■ YOUR GOAL: Among the records, which lines include "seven"? List them.

== Segment start ==

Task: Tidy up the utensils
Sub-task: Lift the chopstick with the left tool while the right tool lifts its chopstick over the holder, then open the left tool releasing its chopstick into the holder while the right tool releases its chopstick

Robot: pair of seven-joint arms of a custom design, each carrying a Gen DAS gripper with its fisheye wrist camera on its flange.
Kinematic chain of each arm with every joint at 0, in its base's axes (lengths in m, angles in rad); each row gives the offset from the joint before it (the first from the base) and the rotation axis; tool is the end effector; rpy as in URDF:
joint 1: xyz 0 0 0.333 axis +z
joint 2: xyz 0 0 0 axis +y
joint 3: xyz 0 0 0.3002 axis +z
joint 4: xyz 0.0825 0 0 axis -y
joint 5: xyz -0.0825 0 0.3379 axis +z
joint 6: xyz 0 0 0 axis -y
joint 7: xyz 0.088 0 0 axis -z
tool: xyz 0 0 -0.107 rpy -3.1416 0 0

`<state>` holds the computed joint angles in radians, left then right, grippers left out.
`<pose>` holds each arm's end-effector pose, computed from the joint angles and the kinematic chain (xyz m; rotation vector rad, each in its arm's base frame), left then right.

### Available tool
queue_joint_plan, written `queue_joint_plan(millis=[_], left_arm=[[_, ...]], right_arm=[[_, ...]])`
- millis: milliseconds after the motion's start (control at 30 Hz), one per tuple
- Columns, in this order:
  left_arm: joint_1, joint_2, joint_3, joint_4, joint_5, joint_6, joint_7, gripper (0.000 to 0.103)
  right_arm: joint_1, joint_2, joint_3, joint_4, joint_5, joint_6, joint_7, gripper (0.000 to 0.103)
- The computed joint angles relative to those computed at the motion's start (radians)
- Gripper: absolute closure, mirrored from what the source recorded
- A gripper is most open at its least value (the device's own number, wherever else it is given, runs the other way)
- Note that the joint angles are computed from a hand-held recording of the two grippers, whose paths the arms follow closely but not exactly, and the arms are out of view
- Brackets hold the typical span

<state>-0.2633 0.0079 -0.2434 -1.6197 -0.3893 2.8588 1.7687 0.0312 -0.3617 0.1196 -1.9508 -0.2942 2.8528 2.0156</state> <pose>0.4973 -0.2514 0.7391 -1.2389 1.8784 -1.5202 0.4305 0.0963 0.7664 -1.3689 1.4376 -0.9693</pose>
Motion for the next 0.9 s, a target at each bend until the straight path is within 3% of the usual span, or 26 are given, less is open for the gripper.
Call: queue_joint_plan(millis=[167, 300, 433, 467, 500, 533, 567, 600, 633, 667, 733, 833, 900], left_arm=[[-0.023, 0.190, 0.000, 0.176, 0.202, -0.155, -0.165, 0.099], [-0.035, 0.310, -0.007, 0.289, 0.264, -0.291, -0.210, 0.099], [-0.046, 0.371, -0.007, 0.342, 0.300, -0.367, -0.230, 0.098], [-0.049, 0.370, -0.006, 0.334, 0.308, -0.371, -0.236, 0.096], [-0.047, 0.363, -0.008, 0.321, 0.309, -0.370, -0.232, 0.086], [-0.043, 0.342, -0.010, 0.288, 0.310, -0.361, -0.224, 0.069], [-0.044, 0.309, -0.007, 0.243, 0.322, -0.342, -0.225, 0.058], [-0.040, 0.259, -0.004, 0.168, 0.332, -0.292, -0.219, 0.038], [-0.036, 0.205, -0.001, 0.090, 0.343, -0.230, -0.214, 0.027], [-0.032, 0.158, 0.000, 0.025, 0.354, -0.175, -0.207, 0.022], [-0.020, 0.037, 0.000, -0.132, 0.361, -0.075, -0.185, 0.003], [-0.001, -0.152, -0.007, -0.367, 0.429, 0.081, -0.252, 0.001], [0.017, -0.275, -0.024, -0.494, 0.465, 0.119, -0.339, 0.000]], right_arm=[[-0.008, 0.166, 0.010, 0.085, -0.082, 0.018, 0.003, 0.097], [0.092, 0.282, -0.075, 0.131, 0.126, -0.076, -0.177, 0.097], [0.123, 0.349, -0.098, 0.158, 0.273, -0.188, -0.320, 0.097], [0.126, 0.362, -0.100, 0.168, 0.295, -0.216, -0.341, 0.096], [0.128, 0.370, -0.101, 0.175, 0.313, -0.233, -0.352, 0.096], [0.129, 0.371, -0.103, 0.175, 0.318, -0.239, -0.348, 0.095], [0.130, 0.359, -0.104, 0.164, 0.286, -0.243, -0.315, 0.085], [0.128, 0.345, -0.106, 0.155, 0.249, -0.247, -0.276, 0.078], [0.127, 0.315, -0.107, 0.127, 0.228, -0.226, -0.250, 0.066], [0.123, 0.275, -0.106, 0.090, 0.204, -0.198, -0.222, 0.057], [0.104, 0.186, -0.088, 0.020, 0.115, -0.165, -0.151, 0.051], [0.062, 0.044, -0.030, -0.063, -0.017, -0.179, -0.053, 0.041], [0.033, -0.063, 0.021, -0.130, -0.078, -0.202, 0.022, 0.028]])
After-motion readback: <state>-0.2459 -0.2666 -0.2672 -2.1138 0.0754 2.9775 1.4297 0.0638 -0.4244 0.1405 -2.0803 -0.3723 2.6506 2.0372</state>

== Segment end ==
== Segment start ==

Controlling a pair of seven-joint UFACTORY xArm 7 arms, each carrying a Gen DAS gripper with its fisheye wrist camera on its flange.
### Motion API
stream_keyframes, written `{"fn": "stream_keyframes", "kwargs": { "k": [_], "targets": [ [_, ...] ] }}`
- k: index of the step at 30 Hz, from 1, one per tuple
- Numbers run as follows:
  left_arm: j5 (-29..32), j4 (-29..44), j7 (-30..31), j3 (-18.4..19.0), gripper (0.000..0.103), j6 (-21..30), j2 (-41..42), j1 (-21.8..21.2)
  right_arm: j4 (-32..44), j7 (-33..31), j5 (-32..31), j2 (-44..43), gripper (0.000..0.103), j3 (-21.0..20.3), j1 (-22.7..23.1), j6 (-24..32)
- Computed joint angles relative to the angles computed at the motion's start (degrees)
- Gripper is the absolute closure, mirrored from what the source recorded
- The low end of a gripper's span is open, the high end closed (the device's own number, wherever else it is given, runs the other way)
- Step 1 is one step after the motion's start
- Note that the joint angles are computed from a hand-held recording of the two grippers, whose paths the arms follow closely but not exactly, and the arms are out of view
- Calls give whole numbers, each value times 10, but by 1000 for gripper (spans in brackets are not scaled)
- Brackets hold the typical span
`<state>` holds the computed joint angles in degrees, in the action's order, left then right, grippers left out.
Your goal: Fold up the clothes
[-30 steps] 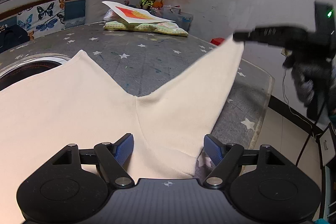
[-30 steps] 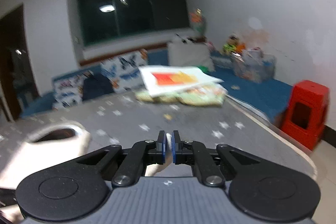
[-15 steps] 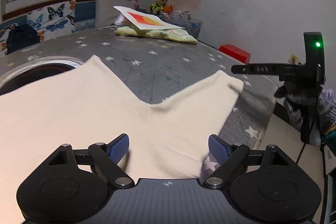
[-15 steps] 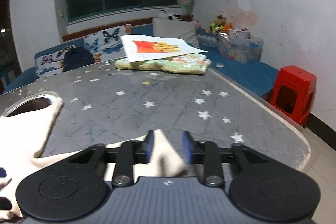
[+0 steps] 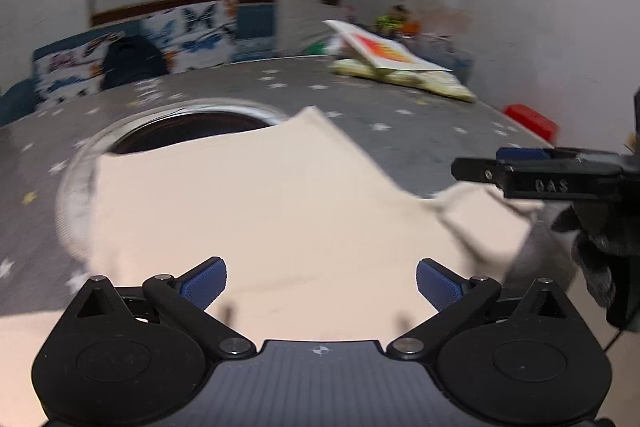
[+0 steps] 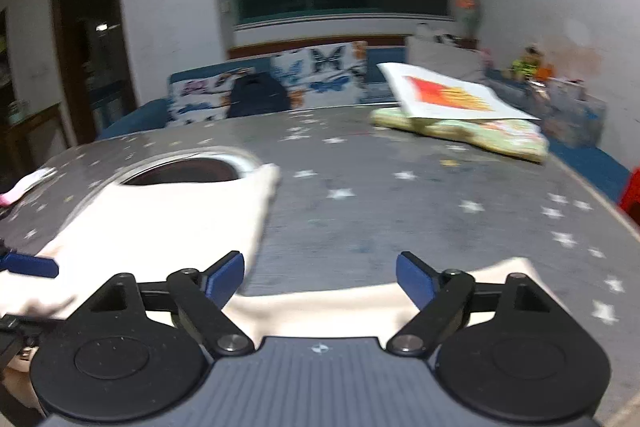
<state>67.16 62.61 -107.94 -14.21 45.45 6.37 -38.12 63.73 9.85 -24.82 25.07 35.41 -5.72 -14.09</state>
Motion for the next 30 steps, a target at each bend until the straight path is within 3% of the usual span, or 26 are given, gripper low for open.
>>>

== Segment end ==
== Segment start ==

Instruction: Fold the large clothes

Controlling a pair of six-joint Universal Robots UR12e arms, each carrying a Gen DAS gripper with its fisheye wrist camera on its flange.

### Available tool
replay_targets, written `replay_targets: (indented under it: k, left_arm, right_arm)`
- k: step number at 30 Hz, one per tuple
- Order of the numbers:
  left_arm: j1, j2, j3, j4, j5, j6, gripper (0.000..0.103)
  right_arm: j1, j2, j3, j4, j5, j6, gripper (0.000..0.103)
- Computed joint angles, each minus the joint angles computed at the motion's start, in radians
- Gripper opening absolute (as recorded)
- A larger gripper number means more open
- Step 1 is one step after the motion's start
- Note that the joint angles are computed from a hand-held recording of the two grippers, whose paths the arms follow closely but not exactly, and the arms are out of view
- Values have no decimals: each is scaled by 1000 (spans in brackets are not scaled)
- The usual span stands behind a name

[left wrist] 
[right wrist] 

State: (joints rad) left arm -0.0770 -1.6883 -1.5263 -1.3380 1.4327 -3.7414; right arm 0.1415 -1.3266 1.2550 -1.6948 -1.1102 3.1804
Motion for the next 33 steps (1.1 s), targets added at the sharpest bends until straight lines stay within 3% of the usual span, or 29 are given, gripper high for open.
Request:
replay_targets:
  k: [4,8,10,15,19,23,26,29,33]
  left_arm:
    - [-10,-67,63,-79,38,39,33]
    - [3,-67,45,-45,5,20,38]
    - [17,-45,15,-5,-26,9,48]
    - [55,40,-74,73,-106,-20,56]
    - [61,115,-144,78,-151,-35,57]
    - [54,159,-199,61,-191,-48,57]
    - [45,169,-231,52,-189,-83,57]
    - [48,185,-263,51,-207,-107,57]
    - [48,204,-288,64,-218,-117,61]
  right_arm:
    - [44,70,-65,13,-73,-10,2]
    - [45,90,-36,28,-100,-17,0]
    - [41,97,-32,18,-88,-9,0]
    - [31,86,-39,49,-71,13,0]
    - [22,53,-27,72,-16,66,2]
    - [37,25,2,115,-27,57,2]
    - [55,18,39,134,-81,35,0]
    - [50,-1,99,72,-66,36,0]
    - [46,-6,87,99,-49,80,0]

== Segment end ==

■ REPLY TO THE TASK:
Robot: pair of seven-joint arms of a custom design, each carrying a Gen DAS gripper with its fisheye wrist camera on its flange.
Controlling a pair of seven-joint UFACTORY xArm 7 arms, each carrying a Gen DAS gripper with its fisheye wrist camera on its flange.

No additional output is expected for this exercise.